Bacterial growth, dosing preparations, and treatments. L. lactis-P8s-GAD and Lactococcus lactis-P (unmodified strain, carrying plasmid without engineered construct) strains were cultured in M17 broth (BD Difco, USA) or agar (Thermo Scientific Chemicals, USA) with 0.5% glucose (Sigma-Aldrich, USA) and 5 mg mL-1 erythromycin (GM17 erm media) at 30 °C without aeration overnight (20). After culture for 18 hr, the strains were diluted to OD600 0.2 in GM17 or GM17 erm and incubated at 30 °C for three hours. At the time of sample collection, the bacterial cell number was determined using a spectrophotometer (OD600). Viable plate count experiments were used previously to correlate cell number with spectrophotometer absorbance at OD600 Mice were treated five times (consecutive)/week with oral gavages with 5 x 108 CFU/mouse of L. lactis strains P-L. lactis (P) or P8s-GAD L. lactis (P8s) suspended in sterile saline. Depending on the experiments, the treatments were done in C57BL/6 mice from Envigo or Jackson Laboratories. Dosing timing varied within studies, and treatments started on the day of EAE induction (Day 0) or seven days before EAE induction (Day minus 7 (Day -7). The treatments continued throughout the experiments until the end (Day 28). The dosing strategies used are depicted in figures and corresponding legends. For some experiments, the GM17 medium used for the bacterial administration was supplemented with 200 mM glutamic acid hydrochloride (Sigma, reference number G2128). One experiment was performed with drinking water supplemented with 200 mM glutamic acid hydrochloride provided to the animals ad libitum.
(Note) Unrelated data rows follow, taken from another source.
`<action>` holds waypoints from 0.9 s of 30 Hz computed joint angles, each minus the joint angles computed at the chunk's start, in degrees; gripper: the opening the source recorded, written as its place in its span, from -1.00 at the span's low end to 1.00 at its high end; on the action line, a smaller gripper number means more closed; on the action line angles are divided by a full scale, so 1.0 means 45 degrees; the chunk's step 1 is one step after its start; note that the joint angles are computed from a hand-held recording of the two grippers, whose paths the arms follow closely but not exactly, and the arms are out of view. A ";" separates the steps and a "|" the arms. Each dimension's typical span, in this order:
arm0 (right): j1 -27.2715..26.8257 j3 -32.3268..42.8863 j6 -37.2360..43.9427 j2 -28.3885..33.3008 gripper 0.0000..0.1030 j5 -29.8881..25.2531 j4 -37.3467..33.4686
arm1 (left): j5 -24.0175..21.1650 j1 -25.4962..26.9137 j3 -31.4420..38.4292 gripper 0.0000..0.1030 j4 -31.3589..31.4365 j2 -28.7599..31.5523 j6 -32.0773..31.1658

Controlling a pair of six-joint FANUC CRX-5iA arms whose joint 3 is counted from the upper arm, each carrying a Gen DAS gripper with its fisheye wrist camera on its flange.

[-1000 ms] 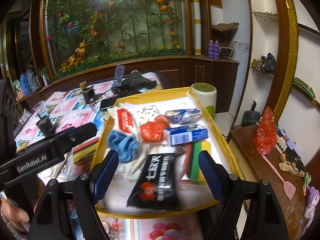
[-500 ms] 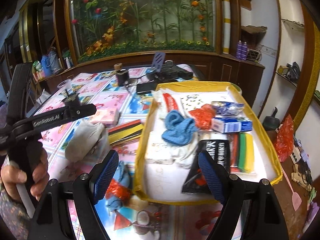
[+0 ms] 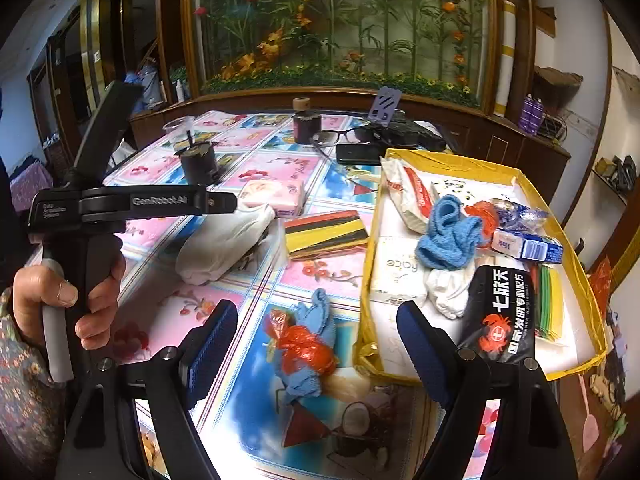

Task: Organize soft objects
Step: 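Grasp the white cloth with the left gripper while the right grasps the blue cloth with red bag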

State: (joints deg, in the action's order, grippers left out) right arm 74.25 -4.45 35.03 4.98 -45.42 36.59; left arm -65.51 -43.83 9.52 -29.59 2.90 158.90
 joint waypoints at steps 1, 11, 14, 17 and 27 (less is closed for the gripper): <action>0.0027 0.0021 0.0082 0.0032 0.66 0.0001 -0.0025 | -0.0160 0.0031 0.0107 0.52 0.0152 0.0143 -0.0308; 0.0062 0.0072 0.0176 0.0090 0.66 -0.0002 -0.0207 | -0.1180 0.0060 0.0875 -0.20 0.0831 0.1083 -0.1844; 0.0063 0.0160 0.0457 0.0138 0.66 -0.0004 -0.0406 | -0.1309 -0.0089 0.1053 -0.55 0.0680 0.1216 -0.1997; 0.0078 0.0230 0.0707 0.0233 0.66 -0.0023 -0.0538 | -0.1551 -0.0192 0.1169 -0.73 0.0405 0.1268 -0.1787; -0.0045 0.0918 0.1796 0.0894 0.30 -0.0595 -0.1502 | -0.1443 -0.0430 0.1054 -0.76 -0.0286 0.0932 -0.1051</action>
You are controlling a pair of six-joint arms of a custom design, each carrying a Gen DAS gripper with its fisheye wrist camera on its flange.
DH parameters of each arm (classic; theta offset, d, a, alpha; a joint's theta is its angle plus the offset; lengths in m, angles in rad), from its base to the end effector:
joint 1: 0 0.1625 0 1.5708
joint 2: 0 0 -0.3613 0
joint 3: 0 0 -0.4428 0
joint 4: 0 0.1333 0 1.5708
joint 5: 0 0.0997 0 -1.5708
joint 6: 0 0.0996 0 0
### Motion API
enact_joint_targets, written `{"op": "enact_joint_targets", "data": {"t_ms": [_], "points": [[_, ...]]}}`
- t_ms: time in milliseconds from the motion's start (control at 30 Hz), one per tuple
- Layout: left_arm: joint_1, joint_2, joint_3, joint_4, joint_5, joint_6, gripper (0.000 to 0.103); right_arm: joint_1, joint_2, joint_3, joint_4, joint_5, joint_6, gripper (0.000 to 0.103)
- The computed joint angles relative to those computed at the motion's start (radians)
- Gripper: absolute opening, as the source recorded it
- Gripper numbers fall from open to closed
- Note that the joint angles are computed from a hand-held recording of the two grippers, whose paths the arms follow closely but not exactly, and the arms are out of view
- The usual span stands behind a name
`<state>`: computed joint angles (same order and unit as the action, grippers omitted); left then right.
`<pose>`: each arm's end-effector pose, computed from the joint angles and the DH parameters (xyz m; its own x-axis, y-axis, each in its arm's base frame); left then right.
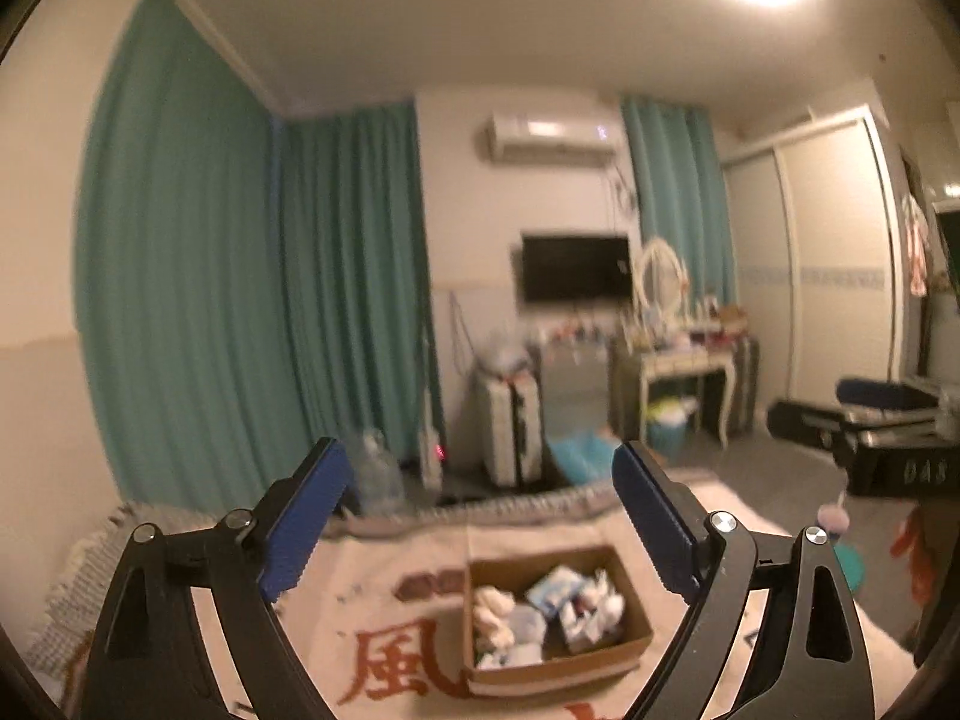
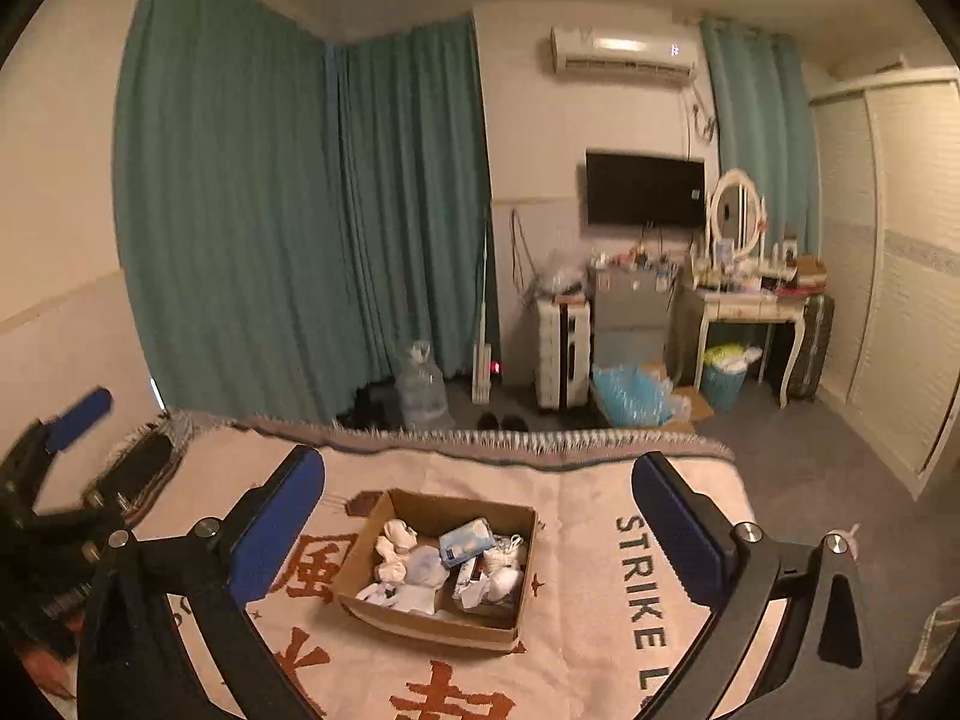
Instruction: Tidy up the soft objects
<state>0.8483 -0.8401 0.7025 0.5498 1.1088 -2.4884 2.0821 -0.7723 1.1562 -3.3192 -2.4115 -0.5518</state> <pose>-0.3438 -0.6587 0.3652 -0.5868 0.4094 -0.6986 0.7826 0.0651 -0.6191 0.4209 -0.6294 0.3327 -0.7467 0.1701 0.6431 -0.5773 0.3145 -0.7535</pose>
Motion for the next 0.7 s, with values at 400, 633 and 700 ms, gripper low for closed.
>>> {"op": "enact_joint_targets", "data": {"t_ms": [400,633,700], "points": [[-0.012,-0.281,0.452,-0.259,-0.053,0.073,0.092,0.043,-0.057,0.293,-0.499,0.071,-0.184,0.103],[0.034,-0.230,0.492,-0.244,-0.097,0.002,0.092,-0.046,-0.056,0.413,-0.488,0.119,-0.072,0.103],[0.038,-0.212,0.495,-0.253,-0.122,0.014,0.092,-0.068,-0.058,0.428,-0.441,0.114,-0.035,0.103]]}}
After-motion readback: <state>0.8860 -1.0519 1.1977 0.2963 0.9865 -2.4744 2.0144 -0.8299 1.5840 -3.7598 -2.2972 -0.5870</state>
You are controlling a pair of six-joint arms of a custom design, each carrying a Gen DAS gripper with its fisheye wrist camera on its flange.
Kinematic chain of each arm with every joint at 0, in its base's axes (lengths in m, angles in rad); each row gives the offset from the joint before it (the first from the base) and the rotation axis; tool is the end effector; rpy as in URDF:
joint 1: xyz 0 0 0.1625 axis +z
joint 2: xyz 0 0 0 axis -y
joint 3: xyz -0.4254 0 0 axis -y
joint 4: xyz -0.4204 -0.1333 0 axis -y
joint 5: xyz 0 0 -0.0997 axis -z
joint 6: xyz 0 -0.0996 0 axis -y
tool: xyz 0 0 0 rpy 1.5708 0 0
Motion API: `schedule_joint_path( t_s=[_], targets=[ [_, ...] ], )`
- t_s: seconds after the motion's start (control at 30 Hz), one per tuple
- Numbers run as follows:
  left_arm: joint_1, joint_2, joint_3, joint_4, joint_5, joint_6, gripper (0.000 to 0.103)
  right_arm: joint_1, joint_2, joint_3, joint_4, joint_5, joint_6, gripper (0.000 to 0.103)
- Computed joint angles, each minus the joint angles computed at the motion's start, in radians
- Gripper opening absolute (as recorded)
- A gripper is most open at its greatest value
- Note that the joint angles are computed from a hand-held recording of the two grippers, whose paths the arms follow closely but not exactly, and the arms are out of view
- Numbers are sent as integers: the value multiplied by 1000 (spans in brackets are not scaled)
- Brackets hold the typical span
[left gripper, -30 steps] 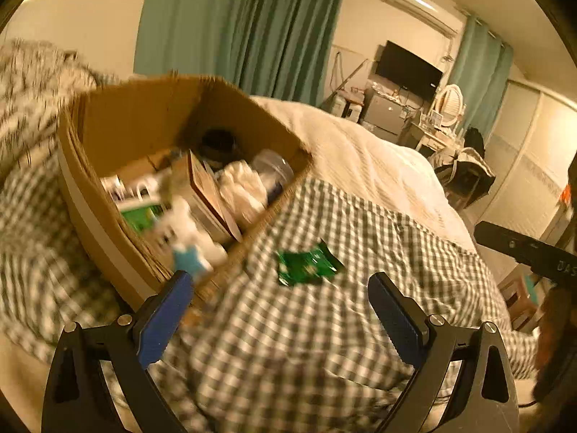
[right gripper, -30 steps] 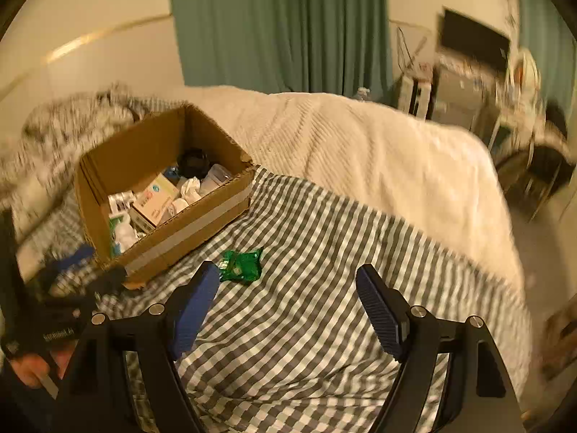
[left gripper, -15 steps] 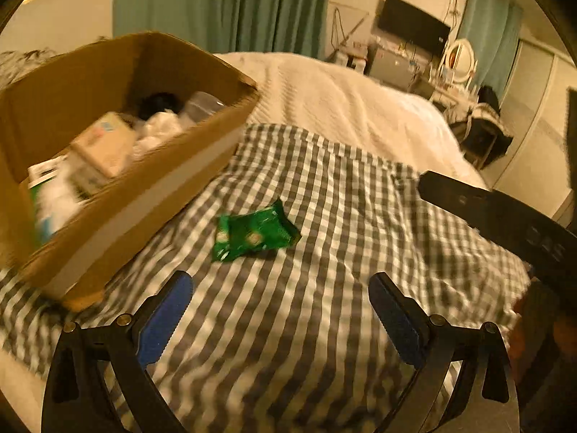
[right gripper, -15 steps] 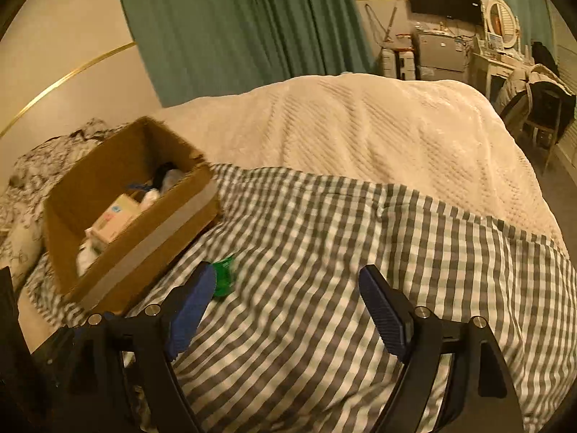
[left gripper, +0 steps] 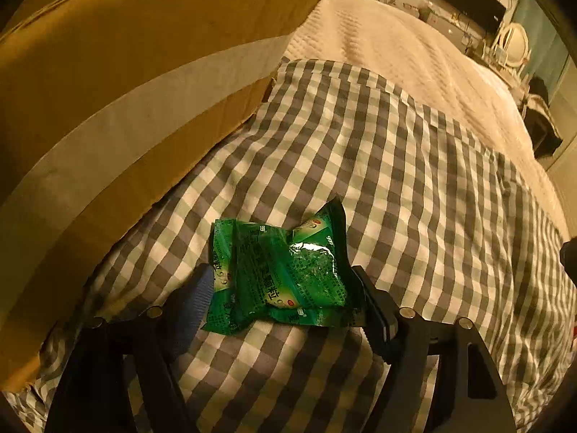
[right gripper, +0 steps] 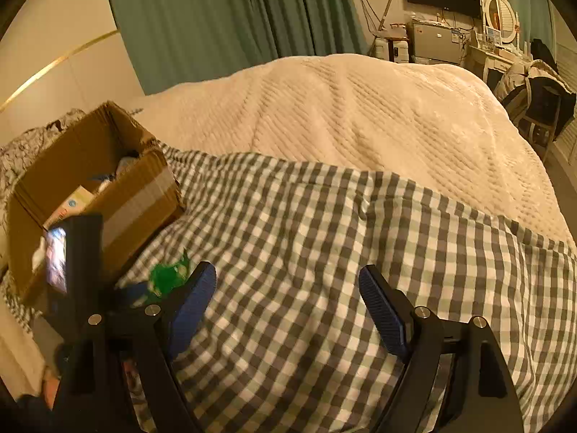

Stool sample collections and 16S ribosomal RNA (rRNA) and ITS sequencing. Stool samples were collected in sterile tubes on days -7, 0, 14, and 28 post-EAE induction (dpi) and stored at -80°C before use. Seven animals per group (n=7) were used for microbiome and mycobiome stool analysis. Samples were sent to the University of Wyoming for DNA extraction and sequencing. Qiagen DNA stool extraction kits were used for DNA isolation.  DNA aliquots (1 ng/ml DNA) were analyzed by PCR using primers specific to the variable regions 3 and 4 (V3-V4) of the prokaryotic 16S rRNA gene and the fungal internal transcribed spacer (ITS) gene.  Library preparation and V3-V4 amplicon sequencing were performed on the Illumina MiSeq (RRID: SCR_016379) platform. A modified protocol with Nextera XT kit was used for library preparation, and sequencing was performed using MiSeq V2 (2x250bp) chemistry.  The sequencing protocol involved a combined amplification with forward and indexed-reverse primers. After sequencing, the microbiome data were analyzed using Nephele (RRID:SCR_016595), a cloud-based web application from the Office of Cyber Infrastructure and Computational Biology (OCICB), National Institute of Allergy and Infectious Diseases (http://nephele.niaid.nih.gov/; 2016).  QIIME (RRID: SCR_008249) was used for analysis  (22), and RStudio (RRID:SCR_000432) for statistical analysis (23). Reads that were demultiplexed were clustered into OTUs using an open reference approach by comparison with the SILVA_99 database, allowing sequences to cluster at 99% similarity. Analyses included the identification of chimeras and removal using uchime. The abundance of each taxon was analyzed using the phyloseq package in RStudio. The compositional heterogeneity of each sample's microbial community at every timepoint and each taxonomic level was visualized using PCoA scaling and the ordinate function in the phyloseq package and using the Bray-Curtis dissimilarity index calculated using the metaMDS function in the vegan package.